Unlike, say, Word. And WP never froze, unlike, say, Word.

So, based on track record, I’m a-goin’ with WP. And if it becomes as unreliable as its ubiquitous counterpart, I’ll look for another word processor.

Is that a kind of loyalty, or just extreme customer diligence? Pfft, maybe a bit of both. Maybe I am a sucker.

Coda to: This woman’s work

15 09 2008

I noted in the previous post my, mm, strong opinions on the legality of abortion. But I didn’t say anything about the morality of abortion.

Is abortion moral? Yeah, I think it is. But I also have a lot more sympathy for the position that it is not moral than I do for the position that it shouldn’t be legal.

I think it’s moral because of the status of the woman. When unexpectedly pregnant, a woman has to decide whether to end or to continue the pregnancy (and if she continues with it, to keep the baby or give her up for adoption). It is a real dilemma, one which requires some hard thinking about her own life, her relationship to the man involved, her relationships to other people in her life, and her understanding of the fetus. Is it a baby? A person? Or just a conceptus, a potential person, but not one yet? It requires moral work to make one’s way through these questions, and to consider how to act amidst uncertainty.

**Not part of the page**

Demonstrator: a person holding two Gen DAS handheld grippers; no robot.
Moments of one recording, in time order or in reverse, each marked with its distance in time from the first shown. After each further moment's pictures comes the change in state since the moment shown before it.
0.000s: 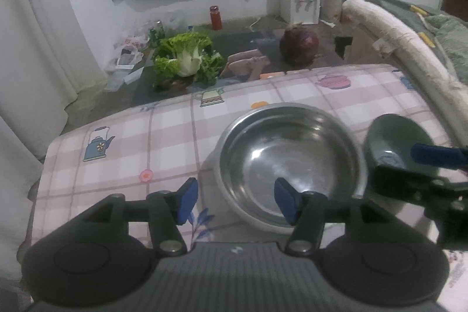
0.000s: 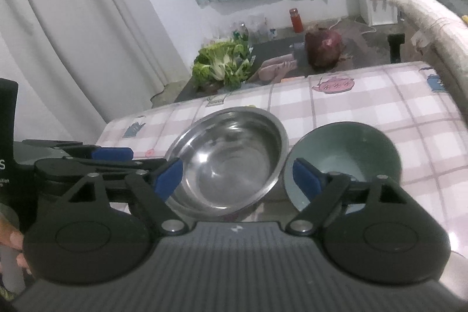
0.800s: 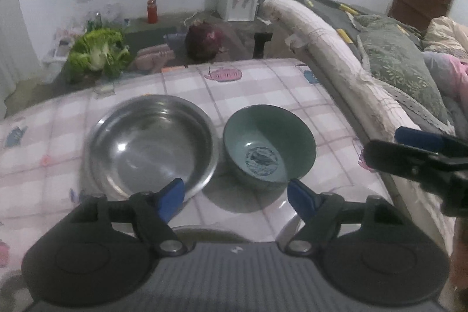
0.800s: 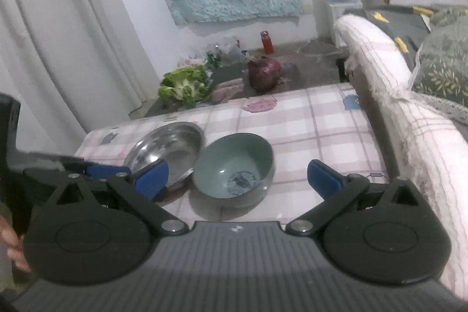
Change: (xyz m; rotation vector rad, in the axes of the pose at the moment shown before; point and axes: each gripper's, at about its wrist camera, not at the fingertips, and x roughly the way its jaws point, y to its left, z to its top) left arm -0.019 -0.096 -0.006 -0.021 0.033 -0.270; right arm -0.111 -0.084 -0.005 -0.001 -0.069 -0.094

Yeah, I know, there are girls and women who act unthinkingly in terminating their pregnancies, but arguably just as many act unthinkingly in continuing them. That some women (and the people around them) don’t do the moral work doesn’t mean it’s not there to be done.

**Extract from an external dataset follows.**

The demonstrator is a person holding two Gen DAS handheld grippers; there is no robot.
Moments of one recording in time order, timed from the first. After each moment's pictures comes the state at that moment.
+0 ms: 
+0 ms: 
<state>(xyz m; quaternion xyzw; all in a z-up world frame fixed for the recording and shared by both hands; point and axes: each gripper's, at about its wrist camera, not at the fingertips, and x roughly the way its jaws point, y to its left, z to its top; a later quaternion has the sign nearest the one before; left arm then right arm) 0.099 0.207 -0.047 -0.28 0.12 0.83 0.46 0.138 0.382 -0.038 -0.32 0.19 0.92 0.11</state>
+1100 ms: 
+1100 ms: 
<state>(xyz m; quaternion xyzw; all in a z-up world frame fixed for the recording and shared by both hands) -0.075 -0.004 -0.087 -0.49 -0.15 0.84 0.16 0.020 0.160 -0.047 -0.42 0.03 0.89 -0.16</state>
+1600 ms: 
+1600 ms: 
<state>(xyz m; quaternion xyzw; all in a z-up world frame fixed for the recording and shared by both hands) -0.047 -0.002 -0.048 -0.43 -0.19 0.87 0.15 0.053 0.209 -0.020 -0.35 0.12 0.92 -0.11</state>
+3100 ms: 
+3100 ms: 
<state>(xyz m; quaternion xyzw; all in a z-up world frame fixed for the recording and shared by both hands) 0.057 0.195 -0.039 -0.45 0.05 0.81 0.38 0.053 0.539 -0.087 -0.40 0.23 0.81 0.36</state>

But what of the fetus? Absent a miscarriage or abortion, it will someday push itself out of the woman to enter the world as a baby. Even in its embryonic stage it is arguably human—if only human tissue rather than human being. What about its. . . rights isn’t the right word. . . what about its status? What of the possibility that it is already a human being?

Judith Thompson had one reply to this question, in her famous example of the violinist whose life would end were he not attached to another person. (It’s been a long time since I read the piece—sorry I can’t remember the particulars. And I’ll see if I can find a link to the piece online.) She concluded that even if the violinist would die if you detached him from you, you still had the right to do so.

It’s an interesting piece, but I don’t know that it gets at all the complexities of abortion. Hm. What I mean is, I don’t think that all those who talk about a ‘right to life’ are really into rights talk. I think it’s about something deeper, or at least other, than rights. I think, for many, it is about a protectiveness toward the fetus/baby, and about a belief that one ought to sacrifice oneself on behalf of another vulnerable being.

These are not unworthy sentiments (and I’ll skip for the moment any legislative ramifications—we’re talking about morality, not politics—as well as those worms who are afraid of and want to control or punish women’s sexuality), and ought not be dismissed without deeper consideration.

Abortion is a moral issue. Those of us who believe such a choice ought to be left to the woman need to do a better job of articulating that morality.